田晴晴:“你不让我在课堂上听课了,我也就有时间在家里管理我家的西红柿了,让它多长些。不就有了阿姨吃的了。你说,是不是也有你的功劳?”
陈兴国:“你还真会扁担钩子挂犁铧,联系到一块儿去了。我们是师生关系,老师怎么能白要学生的东西?一回两回的还可以。经常吃,不给钱可不行。”
田晴晴:“你要给钱。我就给阿姨送,不让你捎了。”
陈兴国看了妻子一眼,妥协地说:“好,听你的。不要钱就不给了。咱还是说你姨这病,你看着能不能除根,彻底好的了吗?”
田晴晴:“能。吃上一夏天的西红柿。准能好利索喽。还有,你家里应该准备两个水缸。一个吃水的,一个洗洗涮涮的。现在这个缸里我沾上了点儿什么,往后光用他盛吃的水。再预备一个刚盛洗菜洗衣服的水。我家里就是这样。”
程兴国:“行。我一会儿就去办。那,晴晴,你看我儿子,小时得过一次大脑炎,落了这么个后遗症。你说,通过神家能看过来吗?”
田晴晴心中暗笑:原来老教条背后也信神。嘴上说:“我也捎着给他看了看,有希望,只是时间会长一些,不好立竿见影。”
陈兴国:“立竿见影不敢奢望,只要有好转就好。日后生活能自理我就认万福了。”
田晴晴:“我会尽最大努力的。”
范兰悦见师生二人说的很投机,便起身拾掇菜准备做午饭。田晴晴见状,对陈兴国说:“陈老师,过后我还回来给阿姨和哥哥看的。今天要没别的事,我就先回去了。”
陈兴国没有回答田晴晴,却对坐在一旁一句话也没说的女孩儿说:“娜娜,你看晴晴姐姐才比你大一岁,说话办事多成熟。”
田晴晴也觉出自己忽略了女孩儿,忙说:“这是妹妹吧,叫什么名字?”
女孩儿羞赧地小声说:“陈娜娜。”
范兰悦走过来,拉住田晴晴手说:“她叫娜娜,她哥哥叫保柱,取保住的意思。晴晴,别回去了,在这里吃午饭。”又对丈夫说:“晴晴还拿来了两条鱼两只鸡,看看怎样做,留晴晴在这里吃。”

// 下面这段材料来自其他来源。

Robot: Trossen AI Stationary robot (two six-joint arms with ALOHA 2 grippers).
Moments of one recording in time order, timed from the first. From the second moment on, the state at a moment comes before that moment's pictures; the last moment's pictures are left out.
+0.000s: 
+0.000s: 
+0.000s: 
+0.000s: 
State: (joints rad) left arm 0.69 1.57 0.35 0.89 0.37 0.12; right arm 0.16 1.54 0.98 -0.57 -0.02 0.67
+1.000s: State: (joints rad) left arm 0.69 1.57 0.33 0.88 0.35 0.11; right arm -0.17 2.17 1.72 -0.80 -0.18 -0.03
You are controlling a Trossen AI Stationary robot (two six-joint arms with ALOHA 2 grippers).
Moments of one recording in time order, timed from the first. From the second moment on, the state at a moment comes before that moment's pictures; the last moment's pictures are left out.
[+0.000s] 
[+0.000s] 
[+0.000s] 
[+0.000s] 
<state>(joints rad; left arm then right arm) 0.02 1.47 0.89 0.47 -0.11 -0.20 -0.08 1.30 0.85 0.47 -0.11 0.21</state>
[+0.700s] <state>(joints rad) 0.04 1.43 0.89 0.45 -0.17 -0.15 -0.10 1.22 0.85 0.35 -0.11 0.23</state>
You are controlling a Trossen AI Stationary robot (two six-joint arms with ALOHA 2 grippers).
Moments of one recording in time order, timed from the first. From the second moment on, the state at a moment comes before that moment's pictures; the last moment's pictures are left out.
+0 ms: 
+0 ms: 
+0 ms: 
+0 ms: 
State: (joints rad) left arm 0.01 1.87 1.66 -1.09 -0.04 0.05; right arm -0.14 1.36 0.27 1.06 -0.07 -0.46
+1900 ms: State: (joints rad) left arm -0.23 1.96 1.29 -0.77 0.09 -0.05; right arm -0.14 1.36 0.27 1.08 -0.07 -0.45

田晴晴忙摆手:“不啦。不是光吃饭的任务,我还有很多事需要处理。陈老师、阿姨,再见!”说完走到庭院里,推起自行车,对送出门来的陈兴国夫妇摆摆手,骑上自行车打道回府。
田晴晴确实有很多事要做。并且还都发生在陈兴国的家里。
首先,她要弄清范兰悦为什么长得与母亲郝兰欣如此相像?那个脑残的大男孩儿陈保柱为什么能看到她手指上空间戒指?从这些迹象可以断定:他们两家必定存在着血缘关系。